商清绝闻言愁云顿消,脸上泛起一抹红晕,如同情窦初开的少女。两人仅一口茶的功夫,便没了斗气的模样。

“你却还是这般让我难过!”她却又突然怒道。

“清绝,你看我琴艺退步了吗?”

慕容白取出古琴,端坐在商清绝面前。右手轻轻抚在弦上,却猛然一拨,左手同时不断缓缓摁下,哀怨的“商”音悠扬绵长。他缓缓弹奏下去,整曲竟是以“商”音为基。

商清绝乐艺超群,自是听得出来其中意味。有诗曰:商音更流涕,羽奏壮士惊。

眼见慕容白向她表明心意,商清绝心中恼意已下去大半,但幽怨之情愈增。她本就才情卓绝,当下便轻声歌道:

美人卷珠帘,深坐蹙蛾眉。但见襟衫湿,不知心恨谁。

一句句,一字字,商清绝唱得如泣如诉,哀中有恨,恨中有爱,闻者犹怜。

那紫鸢淘气了一天,本就是灰头土脸的,加之又坐在地上哭,已是邋遢不堪。云生担心那不速之客又寻来撒气,便让赵清月替紫鸢梳洗更衣。紫鸢趁着赵清月去取水,偷跑了出来。她刚一跑到中庭,忽听得空灵幽怨的歌声,便寻了过去。

琴音断,歌骤停,两人无言独坐。半晌,慕容白搭上了商清绝的手,将她拽入了怀中。

“清绝,当初我问过你,今日我再问你,可否与我归隐?”慕容白揽着商清绝的玉颈,深情地问道。

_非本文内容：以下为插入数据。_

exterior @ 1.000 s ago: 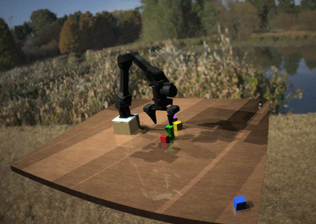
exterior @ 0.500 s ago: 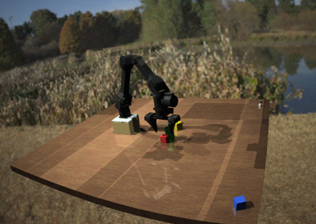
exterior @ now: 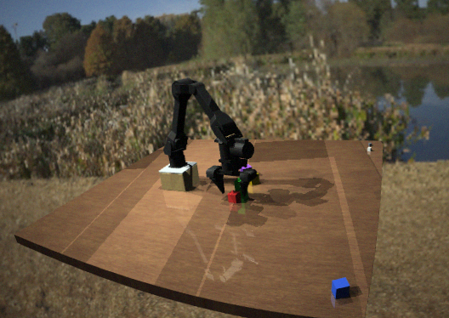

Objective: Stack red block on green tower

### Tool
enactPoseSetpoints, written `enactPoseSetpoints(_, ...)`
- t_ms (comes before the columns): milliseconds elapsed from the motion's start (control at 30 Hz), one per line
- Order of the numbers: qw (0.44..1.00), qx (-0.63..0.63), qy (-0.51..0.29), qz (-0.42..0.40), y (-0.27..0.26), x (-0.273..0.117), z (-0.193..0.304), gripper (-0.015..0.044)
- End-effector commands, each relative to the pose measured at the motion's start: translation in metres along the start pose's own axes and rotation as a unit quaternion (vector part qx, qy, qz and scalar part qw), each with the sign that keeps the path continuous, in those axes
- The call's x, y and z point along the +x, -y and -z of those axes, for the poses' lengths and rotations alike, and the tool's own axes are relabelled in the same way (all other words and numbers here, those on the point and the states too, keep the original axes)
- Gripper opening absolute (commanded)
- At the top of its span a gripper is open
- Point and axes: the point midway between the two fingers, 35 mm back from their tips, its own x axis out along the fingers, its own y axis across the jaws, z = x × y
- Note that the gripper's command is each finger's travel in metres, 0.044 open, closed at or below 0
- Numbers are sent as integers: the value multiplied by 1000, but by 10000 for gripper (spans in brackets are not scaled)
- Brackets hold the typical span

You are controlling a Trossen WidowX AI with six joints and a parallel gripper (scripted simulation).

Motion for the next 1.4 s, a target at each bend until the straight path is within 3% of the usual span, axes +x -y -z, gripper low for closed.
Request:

“当日我说不能,今日我亦说不能。我对儒门的忠诚如同我对你的爱,不会更改!”商清绝决绝道,却仍是伏在慕容白怀中,全然忘记了赵清月还在苑中。

“如此你便走吧!”慕容白狠心言道,说罢衣袖一翻便托起了商清绝。

商清绝也不留恋,起身来往门外走去,吟道:“妾住渭水头,君住渭水尾。日日思君不见君,共饮一江水。”

慕容白绝情道:“追求你的人并不少,既然你我无缘,你便寻一爱你容你的人嫁了罢了。何必如此自苦。”

商清绝恼道:“你何必说如此无情的话!”

“清绝,你武功虽在我之上,却缺乏变通。当今形势,我怕你吃亏。儒门中你只和教统亲近,如今正值多事之秋,万望你耳清目明,多多保重。他日你若厌倦了,我仍在此地等你。”

“放心吧,我会照顾好自己的,万望你也保重。”说罢,商清绝转身而去。

紫鸢此时正在门外偷听,不想商清绝轻功神妙,未来得及躲避竟便被撞上。她感觉像扑到松软温暖的垫子上,双手自然地搂了上去。

“紫鸢?”商清绝言语间并无慌乱。

“是......”紫鸢害怕地答道,连忙松开了搂着商清绝纤腰的双手。

商清绝情伤之余,不愿计较,便嘱咐道:“你以后要照顾好你师尊。”

“是!”紫鸢答道,同时使劲点了点头。

“你师尊六艺冠绝,好生学习,切不可辱没他的名声!”商清绝收起了伤怀,换上了一副严厉的样子。但若论及辱没门第,商清绝才是这一门之祖,言语间她并没考虑到自己。

紫鸢笑嘻嘻地答道:“知道了!”

“小丫头,不怕我了?”商清绝忽然觉得这个孩子很可爱,语气也不觉温柔起来。

“姐姐很喜欢我师父,一定是好人!”

商清绝稍显惊慌,四处打望了一翻,却又不知作何解释,脸带着一抹桃红飞身离去。